Hasta los partidos obreros estaban divididos. Indignados por los sucesos de Casas Viejas, de los que hacían responsable al propio Partido Socialista, los anarquistas propugnaban la abstención para aquellas elecciones. ¡Bonita manera de luchar contra el feudalismo y la reacción! Aquellas decenas de miles de votos que se perdieron por culpa de los anarquistas llevarían a la derecha en volandas al triunfo.
Lo que yo recuerdo de las elecciones de octubre de 1933 fue la masiva presencia de sacerdotes, monjas y frailes en los colegios electorales. Parece ser que por especial dispensa del Vaticano hasta las monjas de clausura pudieron salir de los conventos para depositar sus votos. Recuerdo que la gente las abucheaba por las calles, pero ellas permanecían imperturbables en su desfile hacia los colegios electorales. Afortunadamente, la policía había tomado las calles de Madrid en aquella jornada electoral, de manera que no se produjeron los incidentes que cabría haber esperado.

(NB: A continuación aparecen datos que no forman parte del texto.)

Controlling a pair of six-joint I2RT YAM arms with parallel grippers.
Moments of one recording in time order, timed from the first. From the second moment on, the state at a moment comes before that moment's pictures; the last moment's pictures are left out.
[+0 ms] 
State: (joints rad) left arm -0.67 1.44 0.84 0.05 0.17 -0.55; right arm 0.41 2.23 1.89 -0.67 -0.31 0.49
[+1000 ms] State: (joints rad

El resultado de aquellas elecciones fue el colapso total y absoluto de todos los partidos republicanos, con la excepción del partido del señor Lerroux, si es que podemos considerar al partido de Lerroux como verdaderamente republicano. El derrumbe más significativo fue el del propio Manuel Azaña y su Acción Republicana: de cuarenta diputados había pasado a tener solo ocho, y el propio Azaña se hubiera quedado sin escaño de no ser por la gentileza de su amigo Julián Zugazagoitia, editor de El Socialista, que le cedió el suyo.

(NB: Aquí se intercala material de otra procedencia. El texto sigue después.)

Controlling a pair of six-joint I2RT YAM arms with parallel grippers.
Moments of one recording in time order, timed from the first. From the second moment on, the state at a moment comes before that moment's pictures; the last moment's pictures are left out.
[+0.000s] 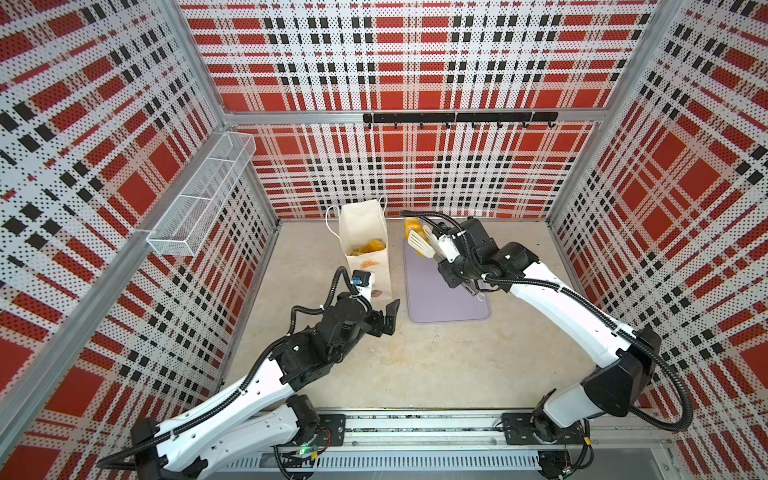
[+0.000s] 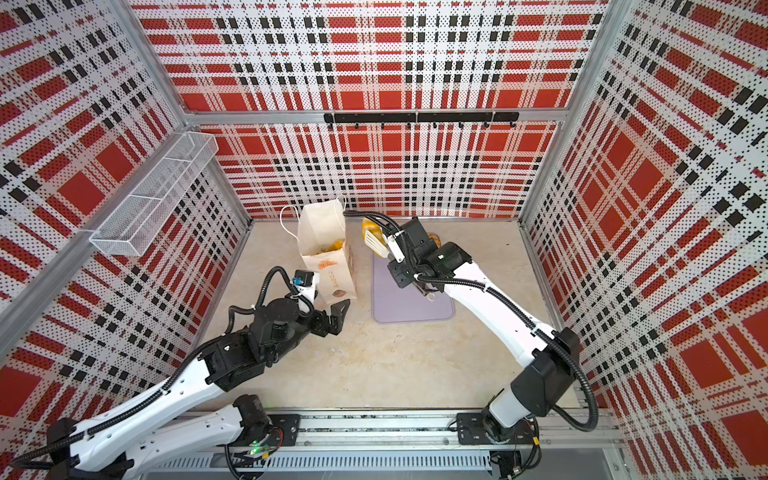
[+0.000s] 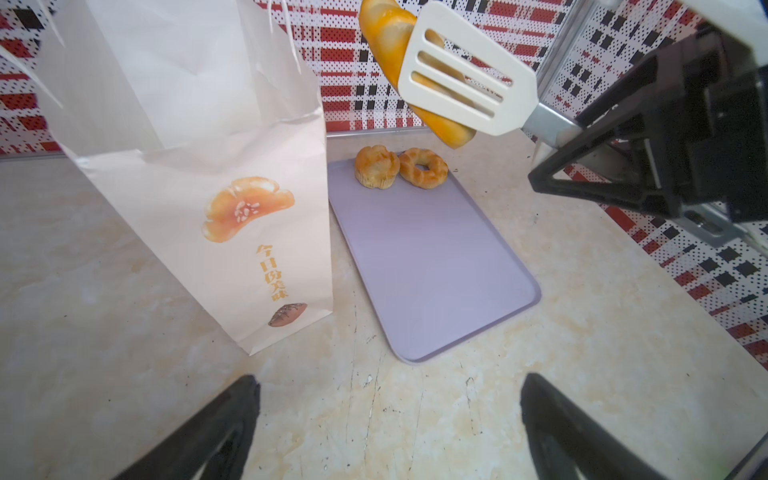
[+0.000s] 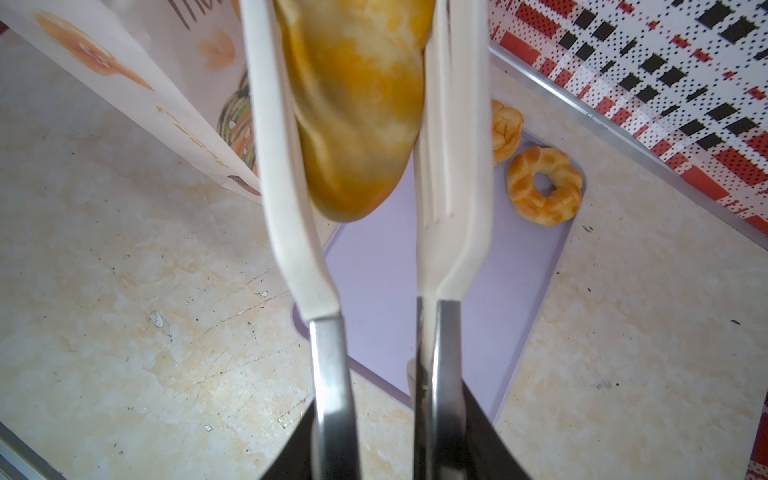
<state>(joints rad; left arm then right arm) -0.88 0.84 0.80 -0.38 -0.40 -0.35 0.69 1.55 1.60 -0.89 0.14 -0.01</state>
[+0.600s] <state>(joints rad) -0.76 0.78 0.83 -0.40 -0.35 -0.32 0.76 1.64 1.87 -0.87 0.11 -0.04</state>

El triunfador —además de Alejandro Lerroux— había sido José María Gil Robles al frente de la CEDA, el partido de la Iglesia católica. ¡Había que ver ahora al llamado Emperador del Paralelo, azote en otro tiempo de la Iglesia y los curas, andando del bracete de Gil Robles y, por tanto, de toda la Curia romana! Porque si en la primera vuelta la colaboración entre Lerroux y Robles había sido tentativa, en la segunda fue ya descarada, y en algunos lugares, como en Córdoba, los candidatos de la CEDA habían dejado de lado a los monárquicos para aliarse con los republicanos de Lerroux en listas únicas. ABC podía muy bien rasgarse las vestiduras por la forma en que los católicos de la CEDA habían prescindido de los monárquicos, pero los resultados a la vista estaban: entre Gil Robles y Lerroux sumaban más de doscientos diputados, y si a estos añadimos los cuarenta del Partido Agrario, resulta que tenían una holgada mayoría en un hemiciclo de cuatrocientos cuarenta y tres escaños. Todo ello sin contar con los sesenta y tantos diputados monárquicos —alfonsinos y carlistas— que habían sido elegidos.
El único partido de la izquierda que se había salvado de aquel naufragio era el Socialista, que había conseguido sesenta y cinco diputados. Cataluña había sido el único lugar que defendía mayoritariamente los ideales republicanos, y Esquerra Republicana se convirtió en el partido más votado, enviando treinta diputados a Madrid para defender lo que quedaba de la maltrecha República.